Pakar hukum Teuku Nasrullah memberikan pandangannya mengenai polemik tuduhan ijazah palsu yang dialamatkan kepada Joko Widodo. Ia menyoroti pentingnya pembuktian hukum dalam kasus ini, terutama setelah penetapan tersangka oleh Polda Metro Jaya.
Teuku Nasrullah menjelaskan bahwa ada dua cara untuk membuktikan keaslian atau kepalsuan suatu dokumen menurut hukum. Ia juga menyinggung tentang konsekuensi hukum yang dapat terjadi jika tuduhan tersebut tidak terbukti.
Dua Cara Pembuktian dalam Hukum
Teuku Nasrullah menjelaskan dua metode utama yang digunakan dalam hukum untuk membuktikan keaslian atau kepalsuan dokumen. Ia menekankan pentingnya pembuktian yang jelas dalam kasus ijazah palsu ini.
Pembuktian Melalui Penerbit Ijazah
Salah satu cara krusial untuk memastikan keaslian dokumen adalah dengan melibatkan penerbit ijazah. Teuku Nasrullah menjelaskan bahwa penerbit akan memberikan penjelasan detail mengenai spesifikasi ijazah kepada aparat penegak hukum. Proses ini akan diuji melalui pemikiran ahli dan para ahli dihadirkan untuk memberikan penilaian.

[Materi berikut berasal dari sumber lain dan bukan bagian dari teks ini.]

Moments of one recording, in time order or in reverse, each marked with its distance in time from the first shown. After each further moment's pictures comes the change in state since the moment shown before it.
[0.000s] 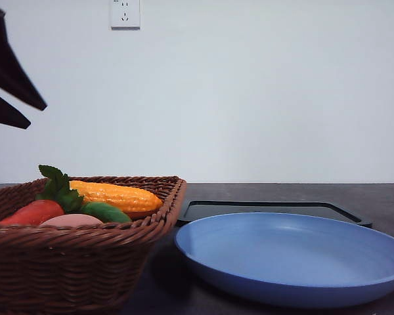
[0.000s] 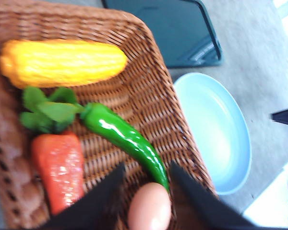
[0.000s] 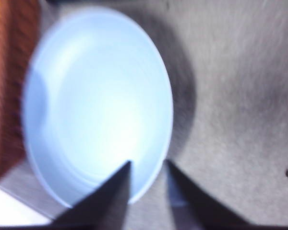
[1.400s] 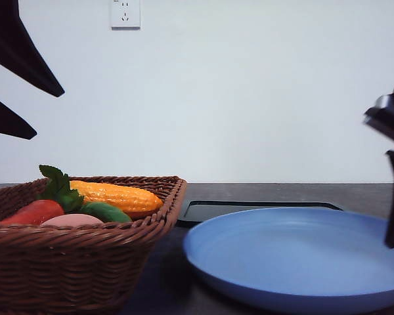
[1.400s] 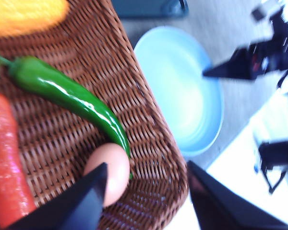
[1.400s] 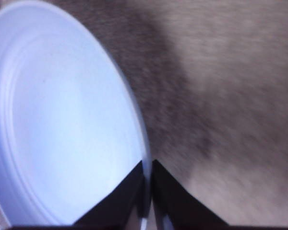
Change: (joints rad) left_arx -0.122 0.000 0.017 -0.093 0.085 0.049; right_arx 0.031 0.219 0.000 0.138 0.038 0.043
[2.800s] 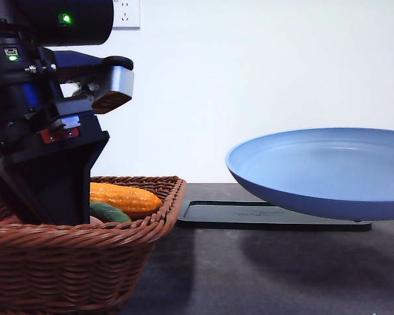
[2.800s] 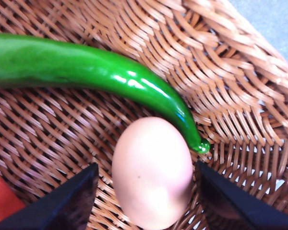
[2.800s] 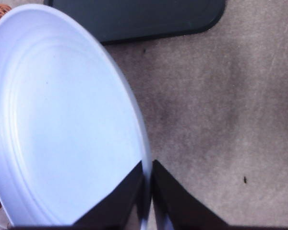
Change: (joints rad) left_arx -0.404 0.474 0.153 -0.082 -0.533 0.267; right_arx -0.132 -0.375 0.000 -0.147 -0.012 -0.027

Teuku Nasrullah menyampaikan bahwa pembuktian sangat krusial dalam menentukan arah kasus, termasuk ketika tuduhan dianggap sebagai fitnah.
“Bahkan ada pakar yang berpendapat bahwa baru bisa dihukum ujaran apa fitnah atau pencemaran nama baik kepada si penuduh bahwa baju Pak Karni itu palsu setelah dapat dibuktikan bahwa baju Pak Karni itu adalah asli,” jelasnya.
Isu Kepentingan Umum dalam Kasus Jokowi
Teuku Nasrullah menyinggung Pasal 310 Ayat 4 dan Pasal 27 Undang-Undang ITE, yang menyatakan bahwa tuduhan tidak dianggap pencemaran nama baik jika dilakukan untuk kepentingan umum.
“Nah, kita melihat apakah sebenarnya kasus ijazah palsu Pak Jokowi ini tidak dikaitkan dengan kepentingan pribadi Pak Jokowi, lebih kepada persyaratan yang ditentukan oleh KPU dalam pencalonan sebagai Presiden Republik Indonesia,” terang Teuku.
“Apakah kritisi sebagai syarat presiden itu masuk kategori kepentingan umum atau tidak?” sambungnya.
Menurutnya, hal tersebut adalah bagian untuk kepentingan negara dan kepentingan umum yang tidak terulang lagi jika terbukti palsu.
Pentingnya Menghindari Moral Hazard dalam Penegakan Hukum
Teuku Nasrullah mengingatkan bahwa dalam penegakan hukum, moral hazard harus dihindari. Ia menyoroti pentingnya kehati-hatian dalam menetapkan pasal-pasal hukum agar tidak terjadi penyalahgunaan.
“Tidak boleh ada moral hazard dalam penegakan hukum. Masukkan aja dulu, nanti nggak terbukti nggak apa-apa, yang penting kita sudah bisa tahan,” sambungnya.
Ia menekankan pentingnya menghindari praktik penahanan yang hanya didasarkan pada asumsi belaka.
“Nanti dihitung-hitung masa penahanan, dipas-paskan dengan masa penghukuman, itu adalah problem moral hazard di dalam penegakan hukum,” lanjut Teuku.
Oleh karena itu, Teuku Nasrullah menyerukan perlunya perlawanan terhadap aparat penegak hukum yang dinilai asal-asalan dalam menetapkan pasal.
“Tidak boleh ada satu orang pun yang membiarkan keadaan itu, itu harus kita lawan,” lanjutnya.
“Kalau kita cinta dengan aparat penegak hukum, kita cinta dengan Polri, kita cinta dengan Kejaksaan, hindari penggunaan pasal-pasal yang sekadar menjadi cantolan dalam penegakan hukum,” tuturnya.
Terakhir, Teuku Nasrullah juga menyinggung tentang pembagian klaster dalam penetapan tersangka. Klaster pertama melibatkan inisial ES, KTR, MRF, RE, dan DHL yang dijerat dengan berbagai pasal KUHP dan Undang-Undang ITE. Sementara itu, klaster kedua melibatkan RS, RHS, dan TT dengan pasal yang serupa.